[Dataset records — start]

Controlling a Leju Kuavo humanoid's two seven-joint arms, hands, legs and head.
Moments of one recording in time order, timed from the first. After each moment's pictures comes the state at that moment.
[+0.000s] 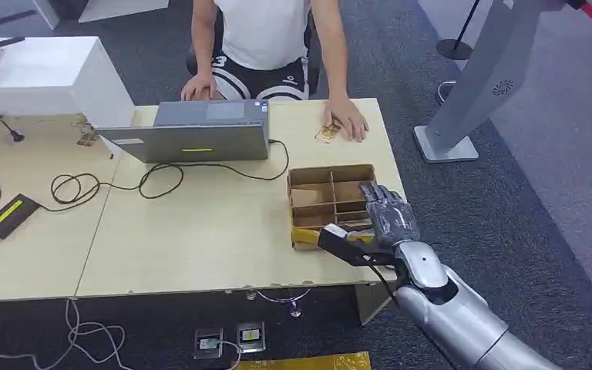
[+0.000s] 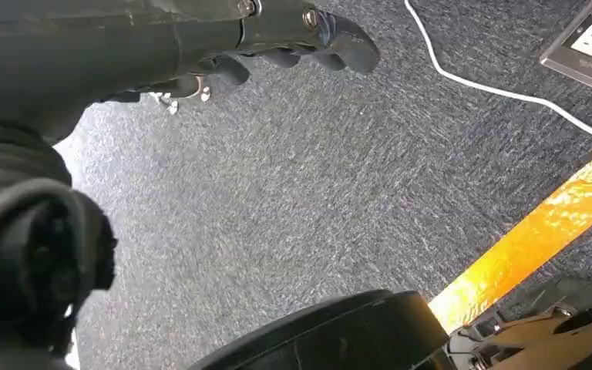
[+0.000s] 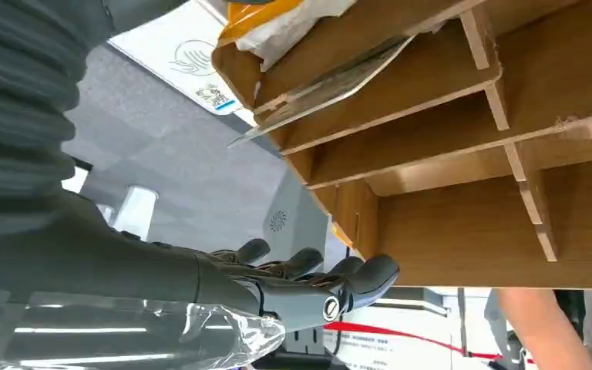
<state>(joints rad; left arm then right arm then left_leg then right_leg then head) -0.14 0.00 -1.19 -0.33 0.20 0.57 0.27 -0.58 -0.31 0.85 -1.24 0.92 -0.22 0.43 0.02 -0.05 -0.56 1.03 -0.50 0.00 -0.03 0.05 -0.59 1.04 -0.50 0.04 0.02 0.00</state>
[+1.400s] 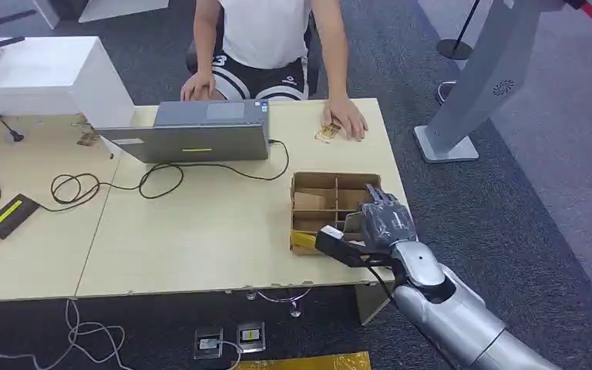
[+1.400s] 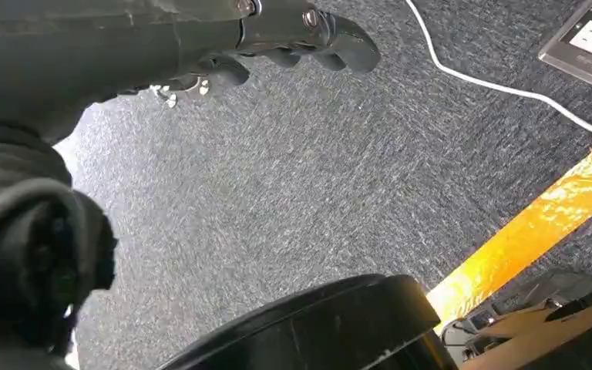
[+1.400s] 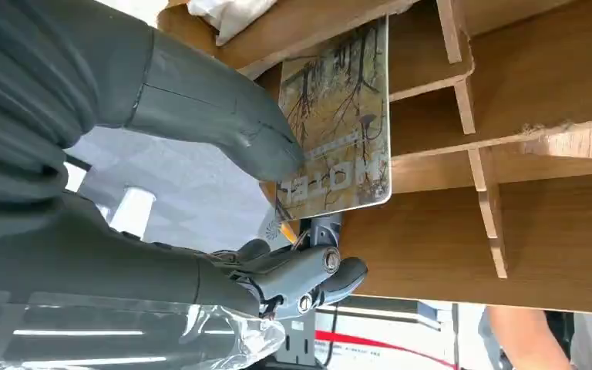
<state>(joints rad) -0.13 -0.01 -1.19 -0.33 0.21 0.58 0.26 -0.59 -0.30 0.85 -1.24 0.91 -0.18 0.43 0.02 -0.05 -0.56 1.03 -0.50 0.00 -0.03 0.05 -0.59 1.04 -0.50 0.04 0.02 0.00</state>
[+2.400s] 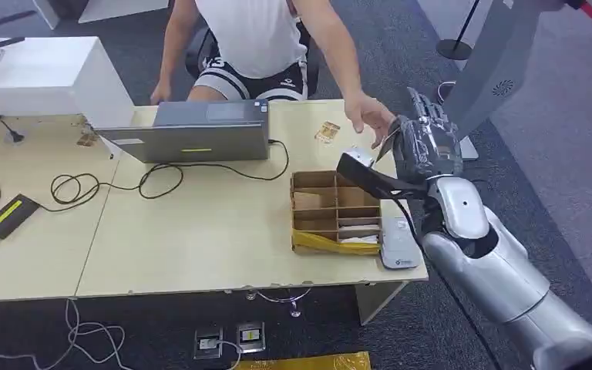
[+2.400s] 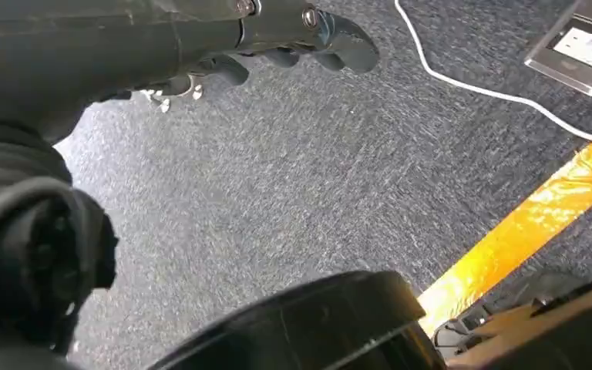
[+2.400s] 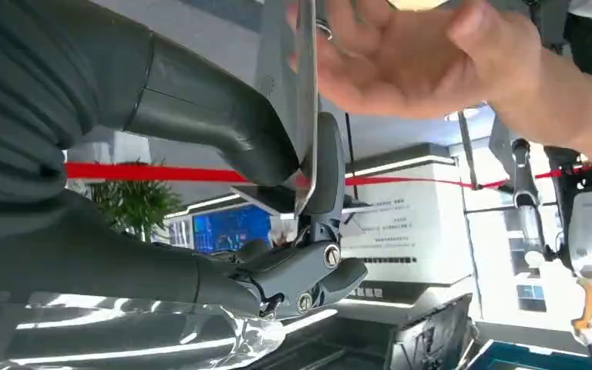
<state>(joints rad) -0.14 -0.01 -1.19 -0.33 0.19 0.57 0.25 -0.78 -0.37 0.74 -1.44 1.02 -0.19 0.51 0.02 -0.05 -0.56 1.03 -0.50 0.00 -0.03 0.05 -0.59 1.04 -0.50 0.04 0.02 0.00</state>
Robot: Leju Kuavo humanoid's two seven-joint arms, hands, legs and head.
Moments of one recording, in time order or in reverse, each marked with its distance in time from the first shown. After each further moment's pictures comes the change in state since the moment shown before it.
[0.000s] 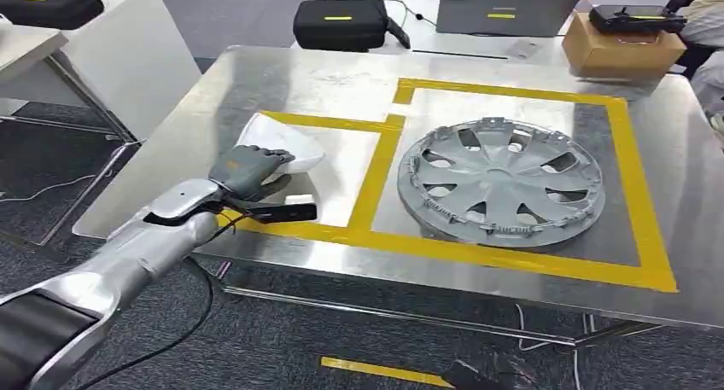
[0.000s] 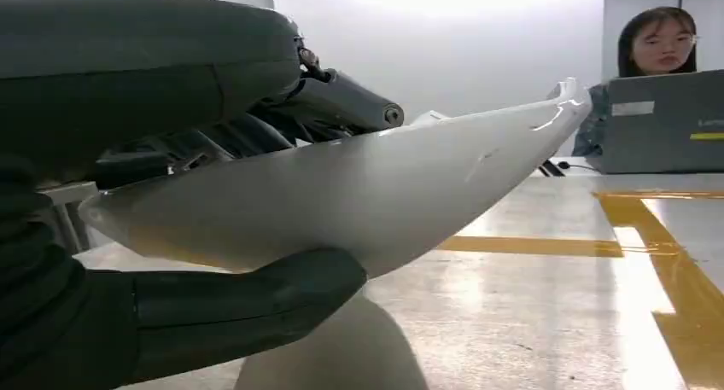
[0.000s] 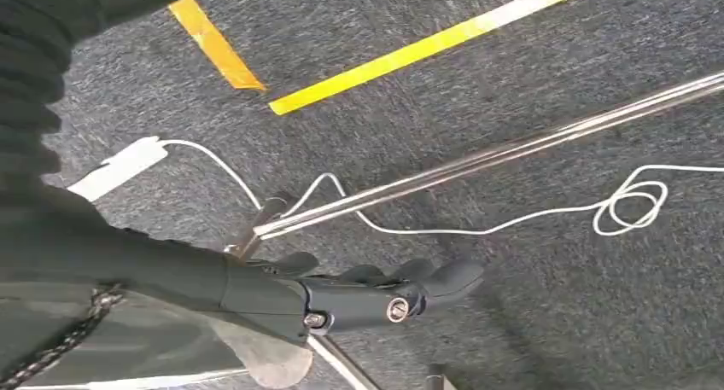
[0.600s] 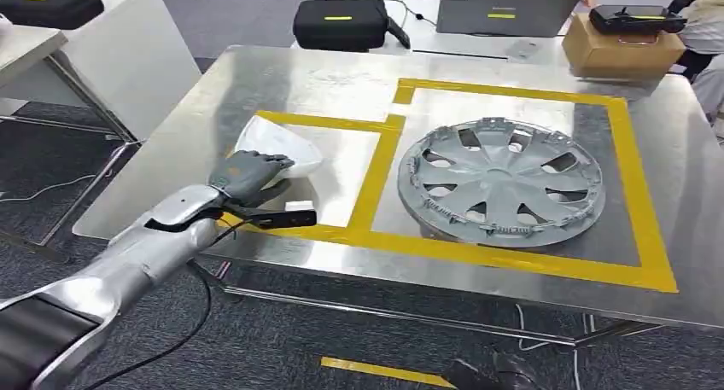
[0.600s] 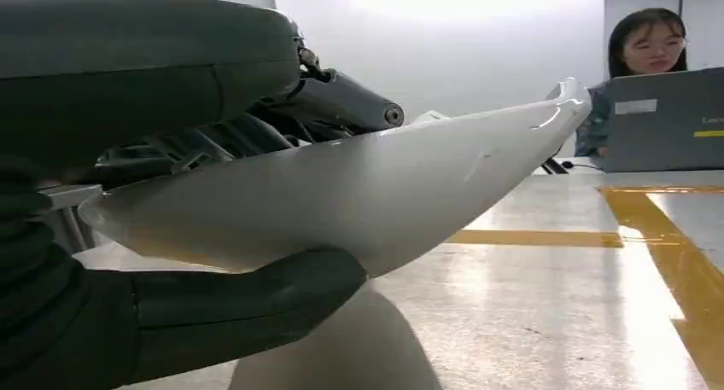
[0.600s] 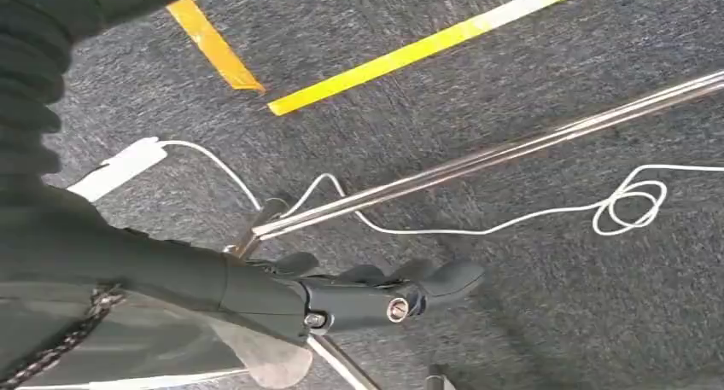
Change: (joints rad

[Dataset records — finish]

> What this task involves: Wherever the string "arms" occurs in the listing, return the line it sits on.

> Problem solution:
Controlling a Leju Kuavo humanoid's two seven-joint arms, hands, legs and head.
Robot: Leju Kuavo humanoid's two seven-joint arms, hands, legs and head.

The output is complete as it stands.